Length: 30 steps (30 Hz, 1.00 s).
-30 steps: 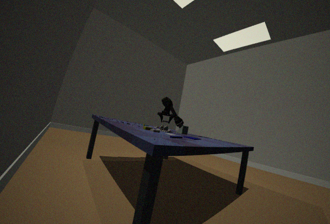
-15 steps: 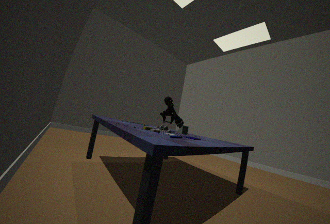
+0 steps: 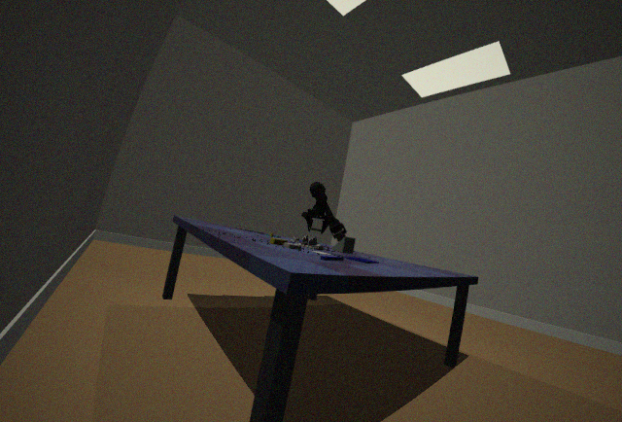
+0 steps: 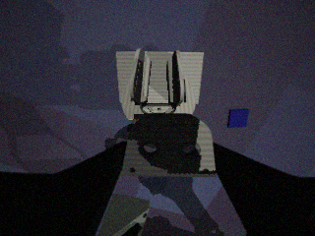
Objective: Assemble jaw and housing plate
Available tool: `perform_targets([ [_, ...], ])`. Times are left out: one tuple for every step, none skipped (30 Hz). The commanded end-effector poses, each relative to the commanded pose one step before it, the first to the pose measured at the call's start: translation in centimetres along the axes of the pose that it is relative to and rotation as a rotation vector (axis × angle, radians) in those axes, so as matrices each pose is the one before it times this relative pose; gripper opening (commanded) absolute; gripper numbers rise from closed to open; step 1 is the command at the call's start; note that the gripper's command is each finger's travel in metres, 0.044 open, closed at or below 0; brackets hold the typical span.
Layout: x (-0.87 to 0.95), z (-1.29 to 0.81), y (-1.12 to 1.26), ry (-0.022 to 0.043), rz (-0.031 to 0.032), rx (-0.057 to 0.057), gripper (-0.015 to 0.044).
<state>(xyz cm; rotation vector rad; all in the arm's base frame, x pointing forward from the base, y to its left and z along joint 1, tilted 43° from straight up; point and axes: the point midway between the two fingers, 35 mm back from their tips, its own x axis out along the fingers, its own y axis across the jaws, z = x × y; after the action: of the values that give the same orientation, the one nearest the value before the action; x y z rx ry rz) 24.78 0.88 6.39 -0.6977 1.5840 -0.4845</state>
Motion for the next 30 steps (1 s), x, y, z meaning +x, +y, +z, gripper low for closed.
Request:
perform_targets([
  [0.015,-0.015,0.081,0.00056,0.00336,0.0060,0.0351],
  [-0.001,-0.041,0.039,0.00001,0.00004,-0.0001,0.0351],
  [-0.002,-0.123,0.117,0.00004,0.00012,-0.0002,0.0351],
  [-0.002,-0.206,0.192,0.00008,0.00016,-0.0003,0.0351],
  [0.001,-0.249,0.227,0.00012,0.00013,-0.0004,0.0351],
  [0.003,-0.209,0.185,0.00012,0.00005,-0.0003,0.0351],
  [0.002,-0.126,0.110,0.00008,0.00001,-0.0002,0.0351],
  [0.001,-0.042,0.036,0.00003,0.00000,-0.0001,0.0351],
  [0.000,0.000,0.000,0.00000,0.00000,0.0000,0.0351],
  [0.000,0.000,0.000,0.00000,0.00000,0.0000,0.0351],
  [0.000,0.000,0.000,0.00000,0.00000,0.0000,0.0351],
  [0.000,0.000,0.000,0.00000,0.00000,0.0000,0.0351],
  [0.000,0.000,0.000,0.00000,0.00000,0.0000,0.0351],
  [0.000,0.000,0.000,0.00000,0.00000,0.0000,0.0351],
  [0.000,0.000,0.000,0.00000,0.00000,0.0000,0.0351],
  [0.000,0.000,0.000,0.00000,0.00000,0.0000,0.0351],
  [0.000,0.000,0.000,0.00000,0.00000,0.0000,0.0351],
  [0.000,0.000,0.000,0.00000,0.00000,0.0000,0.0351],
  [0.000,0.000,0.000,0.00000,0.00000,0.0000,0.0351],
  [0.000,0.000,0.000,0.00000,0.00000,0.0000,0.0351],
  [0.000,0.000,0.000,0.00000,0.00000,0.0000,0.0351],
  [0.000,0.000,0.000,0.00000,0.00000,0.0000,0.0351],
  [0.000,0.000,0.000,0.00000,0.00000,0.0000,0.0351],
  [0.000,0.000,0.000,0.00000,0.00000,0.0000,0.0351],
  [0.000,0.000,0.000,0.00000,0.00000,0.0000,0.0351],
  [0.000,0.000,0.000,0.00000,0.00000,0.0000,0.0351],
  [0.000,0.000,0.000,0.00000,0.00000,0.0000,0.0351],
  [0.000,0.000,0.000,0.00000,0.00000,0.0000,0.0351],
  [0.000,0.000,0.000,0.00000,0.00000,0.0000,0.0351],
  [0.000,0.000,0.000,0.00000,0.00000,0.0000,0.0351],
])
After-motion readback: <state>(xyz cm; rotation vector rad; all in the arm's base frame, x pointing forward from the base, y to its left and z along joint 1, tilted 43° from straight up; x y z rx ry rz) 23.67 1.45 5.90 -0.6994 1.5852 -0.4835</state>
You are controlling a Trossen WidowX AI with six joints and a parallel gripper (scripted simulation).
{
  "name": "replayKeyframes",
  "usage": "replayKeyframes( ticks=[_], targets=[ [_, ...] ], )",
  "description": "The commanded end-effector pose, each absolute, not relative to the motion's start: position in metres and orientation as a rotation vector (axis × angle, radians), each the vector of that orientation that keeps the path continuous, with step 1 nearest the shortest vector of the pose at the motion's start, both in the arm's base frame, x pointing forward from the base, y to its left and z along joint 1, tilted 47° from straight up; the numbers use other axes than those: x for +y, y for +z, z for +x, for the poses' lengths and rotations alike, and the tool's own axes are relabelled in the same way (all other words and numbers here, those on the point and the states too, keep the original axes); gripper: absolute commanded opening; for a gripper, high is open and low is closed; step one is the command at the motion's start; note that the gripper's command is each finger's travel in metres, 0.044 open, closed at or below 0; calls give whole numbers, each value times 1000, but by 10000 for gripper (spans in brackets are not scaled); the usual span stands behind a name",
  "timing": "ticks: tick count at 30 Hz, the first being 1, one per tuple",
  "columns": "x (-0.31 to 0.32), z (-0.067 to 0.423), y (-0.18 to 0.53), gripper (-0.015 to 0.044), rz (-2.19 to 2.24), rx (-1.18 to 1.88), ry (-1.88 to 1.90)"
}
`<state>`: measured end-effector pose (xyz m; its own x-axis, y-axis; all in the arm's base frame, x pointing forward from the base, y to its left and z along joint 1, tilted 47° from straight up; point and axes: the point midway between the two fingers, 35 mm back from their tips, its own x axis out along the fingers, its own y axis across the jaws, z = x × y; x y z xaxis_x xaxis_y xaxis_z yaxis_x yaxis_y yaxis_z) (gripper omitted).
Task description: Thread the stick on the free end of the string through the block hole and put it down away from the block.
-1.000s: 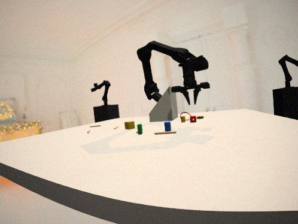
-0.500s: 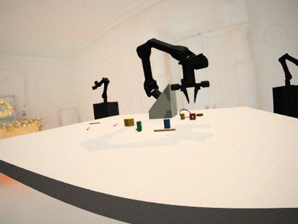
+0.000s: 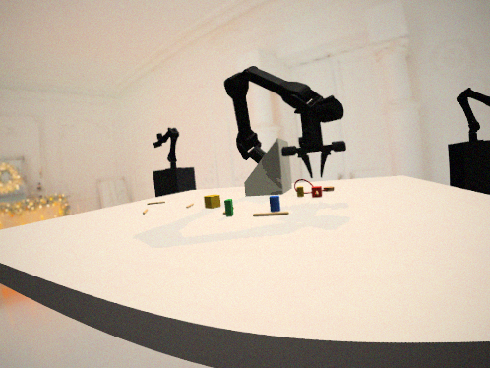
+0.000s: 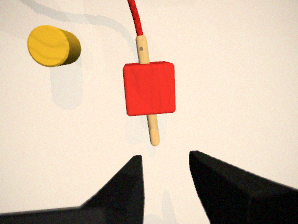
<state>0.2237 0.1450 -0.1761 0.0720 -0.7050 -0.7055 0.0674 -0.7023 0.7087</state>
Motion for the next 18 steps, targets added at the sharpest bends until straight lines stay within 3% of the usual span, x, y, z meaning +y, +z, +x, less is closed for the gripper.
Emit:
replayKeyframes(
  ticks=[1,18],
  targets=[
    [137,223,-182,120,1754,-632,-1688],
    [117,225,-201,120,1753,-634,-1686]
  ],
)
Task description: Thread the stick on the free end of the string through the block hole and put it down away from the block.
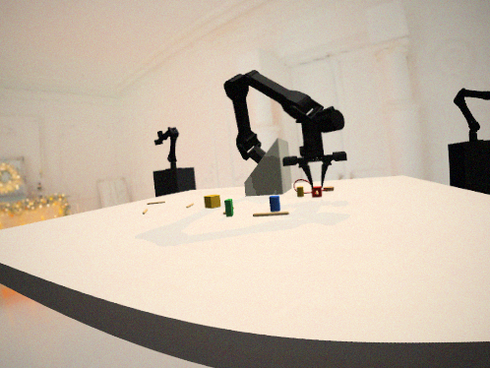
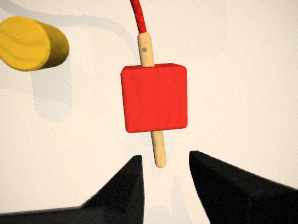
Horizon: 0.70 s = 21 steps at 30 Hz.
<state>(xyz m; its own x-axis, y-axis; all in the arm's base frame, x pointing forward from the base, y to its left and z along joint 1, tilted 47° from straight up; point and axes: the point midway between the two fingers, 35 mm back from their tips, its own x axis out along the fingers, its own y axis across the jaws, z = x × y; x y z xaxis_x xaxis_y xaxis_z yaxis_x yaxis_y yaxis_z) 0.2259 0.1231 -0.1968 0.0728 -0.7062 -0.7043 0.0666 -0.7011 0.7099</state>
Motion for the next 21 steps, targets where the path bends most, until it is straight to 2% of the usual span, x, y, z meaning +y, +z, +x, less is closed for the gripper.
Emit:
replayKeyframes(
  ticks=[1,17,21],
  targets=[
    [115,225,-202,120,1753,-634,-1686],
    [103,224,-212,120,1752,-636,-1685],
    [105,225,-211,15,1758,-641,-1689]
  ],
)
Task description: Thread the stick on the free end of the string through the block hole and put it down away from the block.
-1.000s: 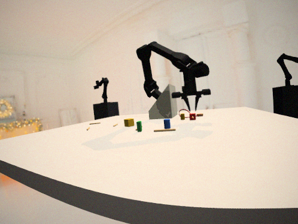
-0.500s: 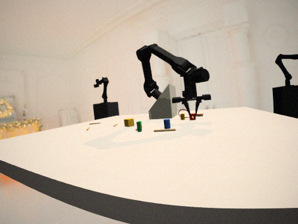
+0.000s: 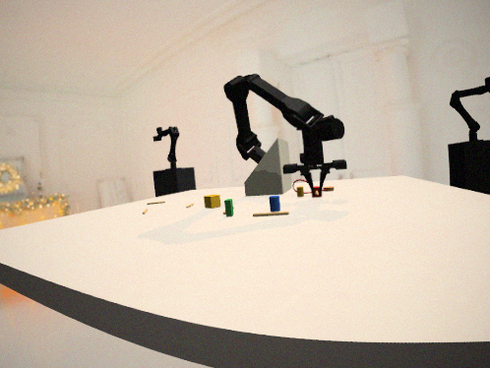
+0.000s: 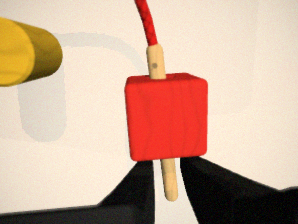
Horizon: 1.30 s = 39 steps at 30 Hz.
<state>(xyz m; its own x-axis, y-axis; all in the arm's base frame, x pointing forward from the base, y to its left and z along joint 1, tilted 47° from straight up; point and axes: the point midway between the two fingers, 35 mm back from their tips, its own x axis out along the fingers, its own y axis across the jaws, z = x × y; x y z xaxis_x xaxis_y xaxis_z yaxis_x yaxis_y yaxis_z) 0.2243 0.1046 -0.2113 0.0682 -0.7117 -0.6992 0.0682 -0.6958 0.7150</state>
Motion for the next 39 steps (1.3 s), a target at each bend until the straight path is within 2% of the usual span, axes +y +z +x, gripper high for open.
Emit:
replayKeyframes(
  ticks=[1,39],
  targets=[
    [105,225,-211,0,1758,-641,-1689],
    [106,234,-209,0,1816,-609,-1634]
  ],
)
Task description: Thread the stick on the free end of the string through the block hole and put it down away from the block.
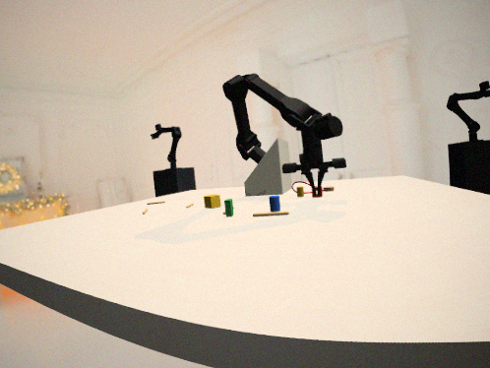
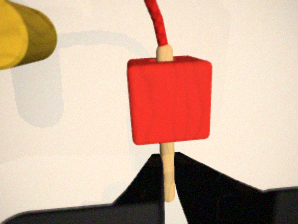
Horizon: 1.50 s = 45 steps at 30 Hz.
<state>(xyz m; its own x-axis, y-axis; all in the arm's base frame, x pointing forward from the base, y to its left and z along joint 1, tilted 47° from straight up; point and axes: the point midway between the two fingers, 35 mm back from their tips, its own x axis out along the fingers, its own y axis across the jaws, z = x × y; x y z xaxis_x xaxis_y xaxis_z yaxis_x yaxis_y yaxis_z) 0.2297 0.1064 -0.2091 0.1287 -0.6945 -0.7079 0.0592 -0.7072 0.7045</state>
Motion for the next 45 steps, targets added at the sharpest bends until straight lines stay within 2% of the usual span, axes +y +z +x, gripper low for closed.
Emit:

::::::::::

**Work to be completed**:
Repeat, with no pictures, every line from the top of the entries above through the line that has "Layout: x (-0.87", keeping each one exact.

**Written solution**:
Length: 30 steps (30 Hz, 1.00 s).
-30 steps: 
-15 steps: 
+0 steps: 
+0 steps: 
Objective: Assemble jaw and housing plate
Available tool: `perform_targets([ [_, ...], ])`. Times are left out: one tuple for every step, none skipped (30 Hz). The commanded end-effector poses, each relative to the commanded pose one step before it, the first to the pose measured at the call's start: translation in centimetres along the axes of the pose that it is relative to and rotation as a rotation vector (axis × angle, radians) in those axes, so as matrices each pose is the one before it times this relative pose; gripper opening (commanded) absolute; gripper numbers rise from closed to open; step 1 is the command at the call's start; note that the gripper's command is each finger's travel in metres, 0.044 open, closed at or below 0; brackets hold the typical span.
Layout: x (-0.87 to 0.95), z (-1.29 to 0.81), y (-1.12 to 1.26), ry (-0.022 to 0.043), rz (-0.031 to 0.032), rx (-0.057 to 0.057), gripper (-0.015 to 0.044).

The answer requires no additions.